We just got an energy audit, and it was a perfect day to do it since it was about 15º outside. I put in the insulation an airsealed as best I could this spring after installing the swamp cooler. I could stand to put more up there, but already it is a huge difference between nothing (there were large sections that literally had no insulation, or 2" of rockwool. After airsealing as much as I could easily get to before putting in insulation (Topplates, giant holes vents, can lights), I didn't find anything that was that out of the expected.

Airsealed and not airsealed can lights:




I suppose this giant hole to the outside is letting in some cold air?

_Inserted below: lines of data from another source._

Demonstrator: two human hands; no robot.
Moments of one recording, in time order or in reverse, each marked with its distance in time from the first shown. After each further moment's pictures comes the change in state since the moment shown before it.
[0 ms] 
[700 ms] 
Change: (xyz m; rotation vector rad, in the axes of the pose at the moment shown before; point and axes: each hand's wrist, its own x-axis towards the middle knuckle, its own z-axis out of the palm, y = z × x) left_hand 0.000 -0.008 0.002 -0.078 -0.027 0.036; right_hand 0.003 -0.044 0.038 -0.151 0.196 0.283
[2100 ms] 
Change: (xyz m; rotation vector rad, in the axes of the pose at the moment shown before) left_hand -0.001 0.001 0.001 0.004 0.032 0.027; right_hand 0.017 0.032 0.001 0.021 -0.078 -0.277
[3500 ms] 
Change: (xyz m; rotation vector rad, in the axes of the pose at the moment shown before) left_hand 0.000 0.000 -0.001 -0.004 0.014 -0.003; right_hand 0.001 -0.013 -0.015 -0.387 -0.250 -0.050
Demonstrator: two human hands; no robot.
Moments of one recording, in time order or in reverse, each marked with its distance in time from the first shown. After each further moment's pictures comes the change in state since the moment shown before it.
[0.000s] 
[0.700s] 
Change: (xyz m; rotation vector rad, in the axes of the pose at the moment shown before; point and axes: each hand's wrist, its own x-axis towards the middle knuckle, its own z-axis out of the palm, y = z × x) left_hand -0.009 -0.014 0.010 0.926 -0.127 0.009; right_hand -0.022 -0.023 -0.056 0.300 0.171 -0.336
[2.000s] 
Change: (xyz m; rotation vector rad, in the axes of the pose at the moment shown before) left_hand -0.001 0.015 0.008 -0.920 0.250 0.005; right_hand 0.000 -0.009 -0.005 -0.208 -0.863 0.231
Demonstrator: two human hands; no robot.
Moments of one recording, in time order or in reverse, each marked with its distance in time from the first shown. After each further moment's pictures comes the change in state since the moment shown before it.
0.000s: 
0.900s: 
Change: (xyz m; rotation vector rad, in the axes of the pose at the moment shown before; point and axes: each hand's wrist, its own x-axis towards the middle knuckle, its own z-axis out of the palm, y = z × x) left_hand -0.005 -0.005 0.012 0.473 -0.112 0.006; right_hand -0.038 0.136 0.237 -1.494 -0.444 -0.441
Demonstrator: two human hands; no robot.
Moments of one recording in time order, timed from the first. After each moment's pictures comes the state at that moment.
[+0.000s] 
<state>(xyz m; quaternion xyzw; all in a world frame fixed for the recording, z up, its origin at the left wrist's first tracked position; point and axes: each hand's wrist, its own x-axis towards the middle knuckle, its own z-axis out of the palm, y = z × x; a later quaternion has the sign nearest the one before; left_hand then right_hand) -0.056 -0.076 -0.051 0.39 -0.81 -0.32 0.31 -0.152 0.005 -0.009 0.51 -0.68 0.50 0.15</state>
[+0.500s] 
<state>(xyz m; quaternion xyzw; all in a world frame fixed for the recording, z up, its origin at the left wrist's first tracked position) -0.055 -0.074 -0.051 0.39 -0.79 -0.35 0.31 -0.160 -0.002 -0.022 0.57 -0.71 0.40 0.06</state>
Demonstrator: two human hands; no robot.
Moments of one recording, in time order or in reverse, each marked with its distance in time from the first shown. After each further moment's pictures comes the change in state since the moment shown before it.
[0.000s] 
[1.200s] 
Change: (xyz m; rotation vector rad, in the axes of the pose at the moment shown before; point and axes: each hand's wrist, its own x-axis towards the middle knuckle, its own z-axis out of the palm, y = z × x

My wood stove has a bit of a leak in the stovepipe




My attic hatch:




This window that freezes when its cold (single pane, not sealed) also gets cold.




They couldn't even do the test on the furnace it was so bad... so I guess I should think about replacing that eventually.


----------



## stoveliker (Dec 21, 2021)

semipro said:


> Funniest thing I've read today.
> Agree though, concentrate on air sealing first.



I one time was glad I had my cellphone with me; my head got stuck near the outside wall in a corner of the roof (shallow roof angle). Couldn't move back or forth without feeling a roofing nail in my head. Called her, but that was too muffled. Used my phone and she was able to guide me out.

I was air sealing (foaming) the top board on the outside wall.in that corner where both roof sides are slanted.

Eyes in the back of my head would have been ideal... (Also with the kids ..)


----------



## mellow (Dec 22, 2021)

The springs went up on my 1980's one as well so I ripped the whole thing out and installed a new insulated pull down stairs,  much better!  I made sure to foam the holes before putting the trim back up.


----------